Despite the surge in digital payments, the growth in currency in circulation continues with the CiC-to-GDP ratio peaking at 14.4% in FY21. Owing to the perceived substitutability between digital payments and cash, the simultaneous growth in both seems counterintuitive, giving rise to a ‘currency demand’ paradox that necessitates a detailed analysis of the underlying drivers of different payment modes, the research paper said.

According to the paper, the currency in circulation-to-GDP ratio in the recent past may not be an appropriate indicator to gauge efficacy of ongoing digital initiatives due to possible overestimation, driven by a sharp fall in GDP, combined with uncertainty-fuelled uptick in currency in circulation during the pandemic.

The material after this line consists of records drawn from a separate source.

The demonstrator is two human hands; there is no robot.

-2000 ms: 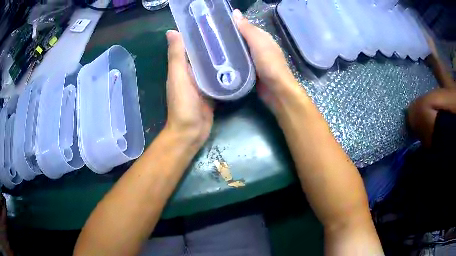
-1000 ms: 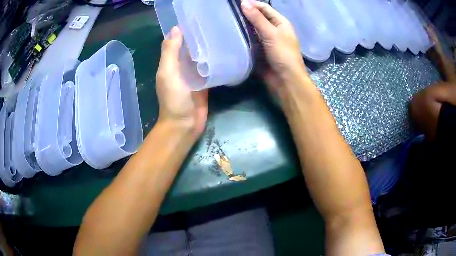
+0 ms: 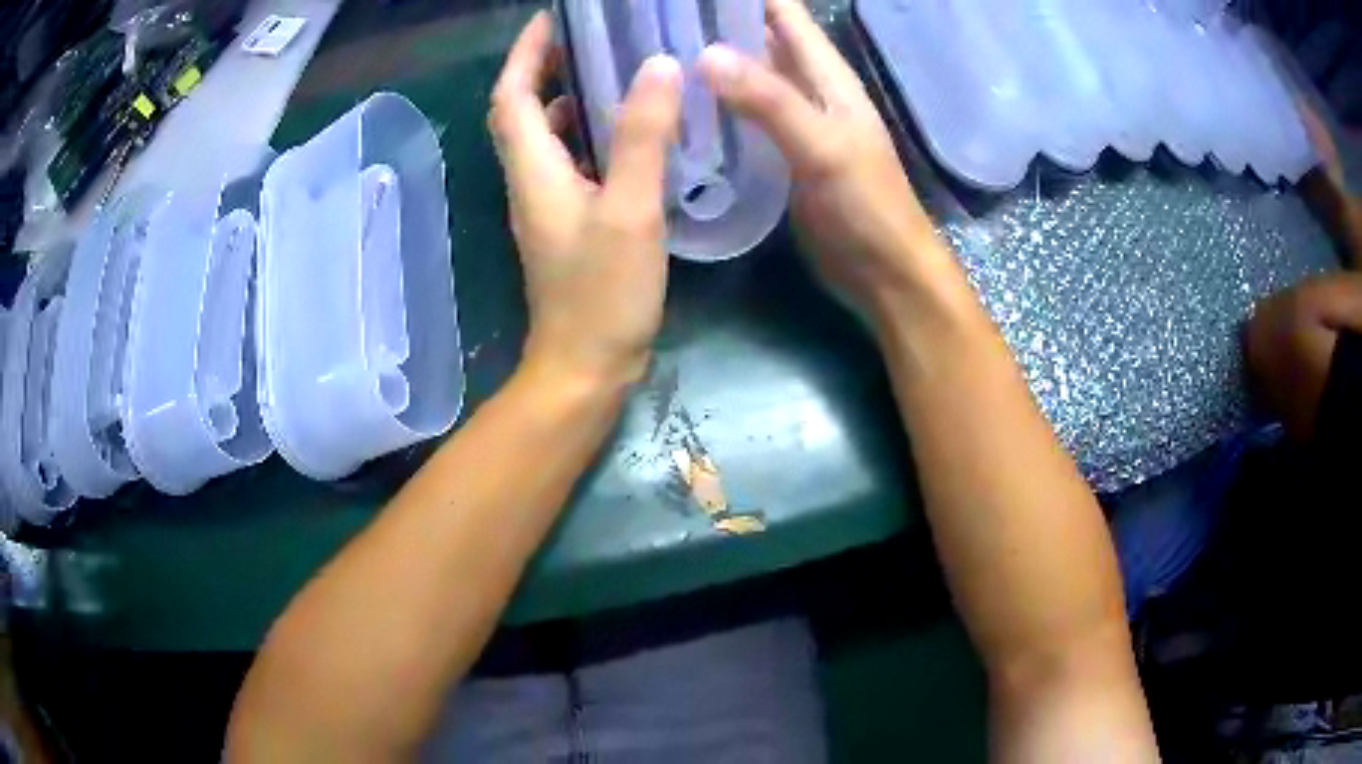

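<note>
A translucent oval housing (image 3: 728,221) is held between my two hands at the top centre, its open side with the inner curl facing me. Its far end is cut off by the picture's top edge. A dark edge shows along its left side. My left hand (image 3: 590,202) grips its left side, with the thumb over the opening. My right hand (image 3: 829,149) grips its right side, with the thumb at the opening. The underside of the housing is hidden.
Several translucent housings (image 3: 351,299) stand in a row at left. Green circuit boards (image 3: 105,112) lie at the upper left. At right, a tight row of units (image 3: 1076,90) lies beside bubble wrap (image 3: 1120,329). Another person's arm (image 3: 1297,351) is at the right edge.
The housing has turned in my hands from its tilted side view, so its open side faces me. My left thumb has moved from its left rim to over the opening.
</note>
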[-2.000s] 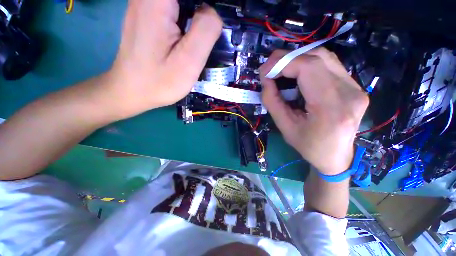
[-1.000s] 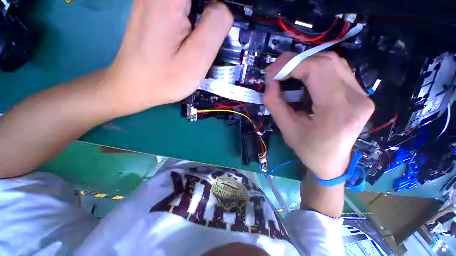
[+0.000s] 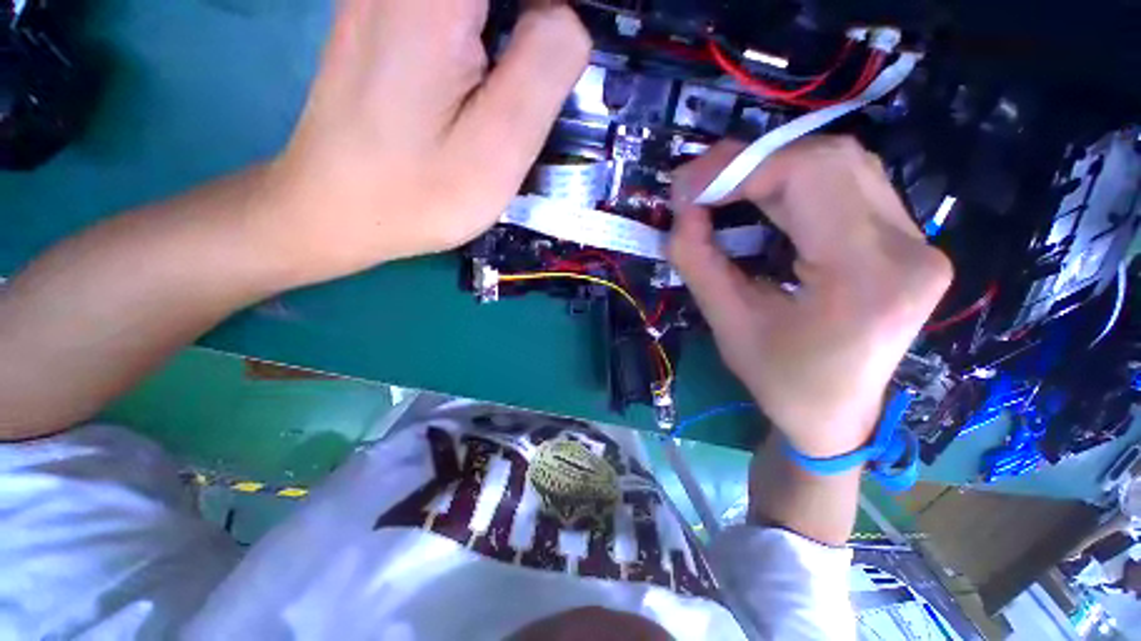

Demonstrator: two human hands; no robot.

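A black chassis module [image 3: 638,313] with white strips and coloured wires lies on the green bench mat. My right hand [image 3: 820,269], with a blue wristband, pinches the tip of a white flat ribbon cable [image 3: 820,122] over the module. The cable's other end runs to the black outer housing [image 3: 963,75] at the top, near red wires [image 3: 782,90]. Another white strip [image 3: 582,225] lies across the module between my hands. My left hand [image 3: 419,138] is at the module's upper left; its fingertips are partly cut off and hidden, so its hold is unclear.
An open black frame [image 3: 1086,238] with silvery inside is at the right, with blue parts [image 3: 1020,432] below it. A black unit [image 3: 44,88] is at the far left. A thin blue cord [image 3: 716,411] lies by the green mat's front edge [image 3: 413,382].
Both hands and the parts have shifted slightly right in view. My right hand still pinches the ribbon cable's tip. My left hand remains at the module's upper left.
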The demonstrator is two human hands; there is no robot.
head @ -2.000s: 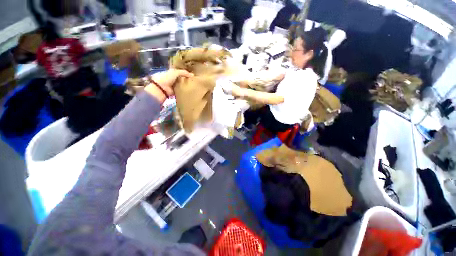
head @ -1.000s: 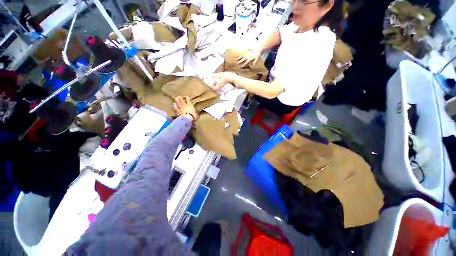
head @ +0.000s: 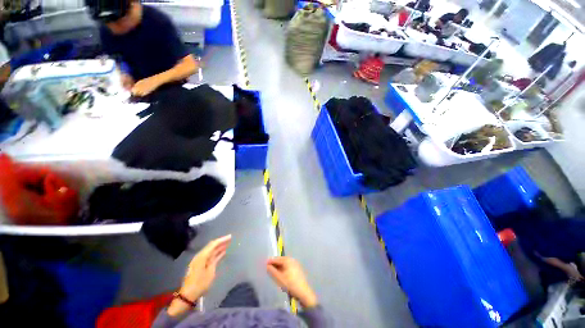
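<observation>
My left hand [head: 204,268] is at the lower middle, raised over the grey floor, fingers extended and apart, with nothing in it. A dark bracelet is on its wrist. My right hand [head: 290,277] is just to its right, blurred, with fingers curled in and no item visible in it. Neither hand touches cloth. Dark cloth pieces [head: 154,200] lie in a white bin [head: 115,229] left of my hands, with part hanging over its rim. Red-orange material [head: 38,195] lies at that bin's left end.
Black cloth [head: 186,128] drapes over a white table, where a person in dark clothing [head: 151,41] works. A blue tub of black cloth [head: 337,160] stands ahead right; a large blue tub [head: 449,256] stands nearer right. Yellow-black floor tape [head: 272,211] runs ahead. A red stool [head: 131,314] is lower left.
The view has swung from the sewing table to an aisle. My left hand is off the brown cloth and drawn back near my body. My right hand has come into view.
</observation>
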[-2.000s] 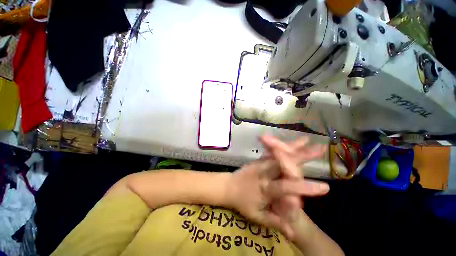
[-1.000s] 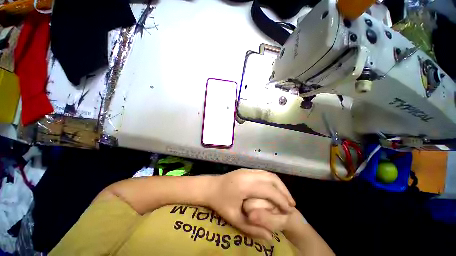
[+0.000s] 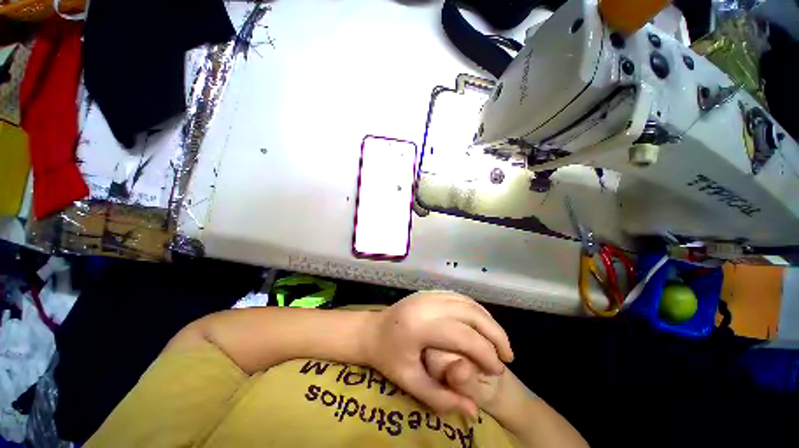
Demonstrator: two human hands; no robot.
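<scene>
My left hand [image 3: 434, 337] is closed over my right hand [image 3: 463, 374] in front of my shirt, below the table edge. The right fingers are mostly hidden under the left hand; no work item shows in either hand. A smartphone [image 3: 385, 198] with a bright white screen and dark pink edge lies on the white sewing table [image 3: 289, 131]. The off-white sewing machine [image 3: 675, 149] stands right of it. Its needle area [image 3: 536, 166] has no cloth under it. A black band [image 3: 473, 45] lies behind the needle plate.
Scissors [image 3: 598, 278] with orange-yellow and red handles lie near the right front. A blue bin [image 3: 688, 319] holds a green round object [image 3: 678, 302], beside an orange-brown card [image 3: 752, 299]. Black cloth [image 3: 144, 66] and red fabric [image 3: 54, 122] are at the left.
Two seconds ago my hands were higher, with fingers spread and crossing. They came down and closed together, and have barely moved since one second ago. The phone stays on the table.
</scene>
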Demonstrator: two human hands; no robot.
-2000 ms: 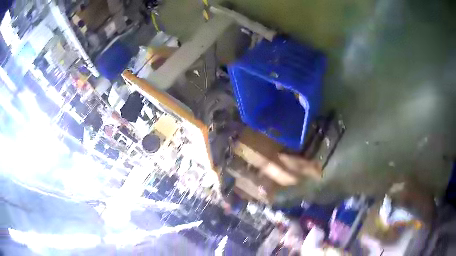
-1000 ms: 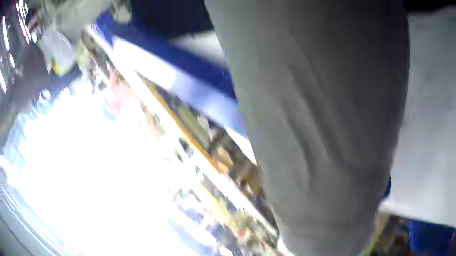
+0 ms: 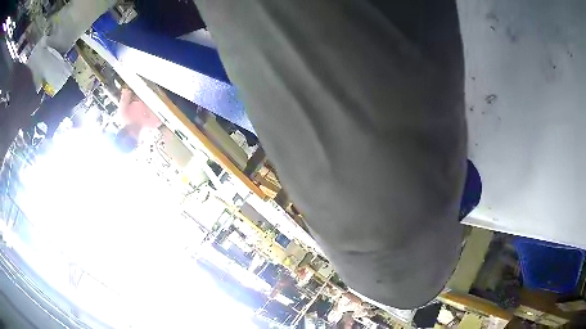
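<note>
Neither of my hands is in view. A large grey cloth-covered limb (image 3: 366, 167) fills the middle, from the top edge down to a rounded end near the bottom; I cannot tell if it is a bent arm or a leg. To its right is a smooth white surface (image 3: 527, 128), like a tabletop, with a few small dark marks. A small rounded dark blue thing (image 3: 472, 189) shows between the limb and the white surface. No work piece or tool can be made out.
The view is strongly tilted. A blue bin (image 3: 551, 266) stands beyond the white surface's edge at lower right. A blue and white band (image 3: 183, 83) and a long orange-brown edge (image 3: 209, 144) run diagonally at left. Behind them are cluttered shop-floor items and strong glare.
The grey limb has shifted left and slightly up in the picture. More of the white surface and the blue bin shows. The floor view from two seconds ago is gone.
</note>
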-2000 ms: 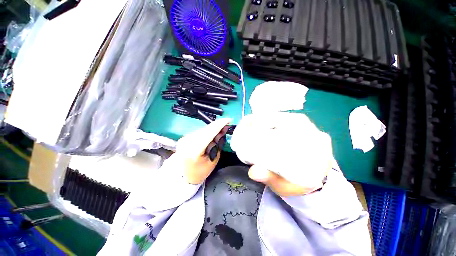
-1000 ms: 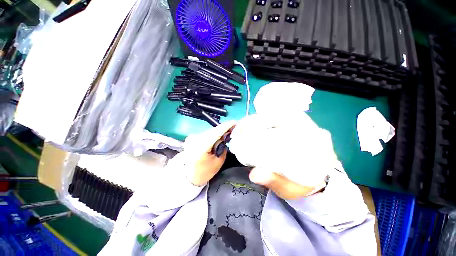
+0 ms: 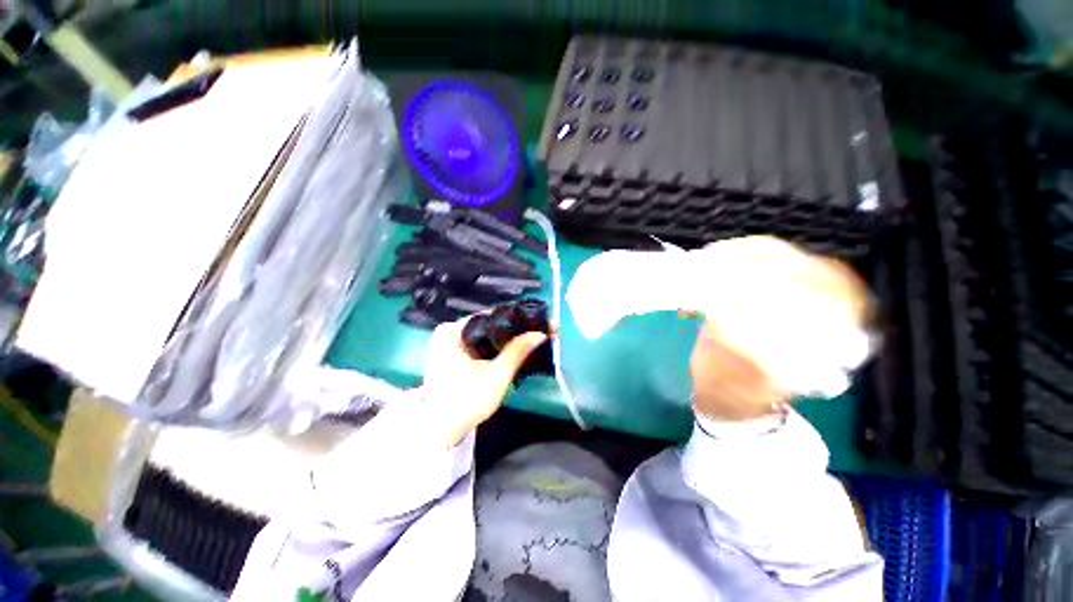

Factors like falling interest rates on deposits (or the opportunity cost of holding currency), growing informalisation of workforce, and the larger-than-normal direct benefit transfer-based cash transfers during the pandemic may have contributed to increased preference for cash, it said.

The surplus precautionary financial savings in cash reflected partly the lack of opportunities to spend during the pandemic and partly the need to deal with the uncertain outlook for income and employment, as the economy was normalising from the pandemic shock, according to it.

Although income remains the dominant driver of currency demand in India, the rapid growth momentum in digital payments combined with its inverse association with cash has the potential to moderate the positive income effect, the research paper said.

India’s payments ecosystem has undergone a transformative revolution in the last two decades, it said. The pandemic-induced conditions further bolstered the adoption of digital payments.

Reflecting the success of the policy thrust of the Reserve Bank of India and the government, digital retail payments led by the Unified Payments Interface have grown rapidly between FY17 and FY23, with a compounded annual growth rate of 51% and 27% in volume and value terms, respectively.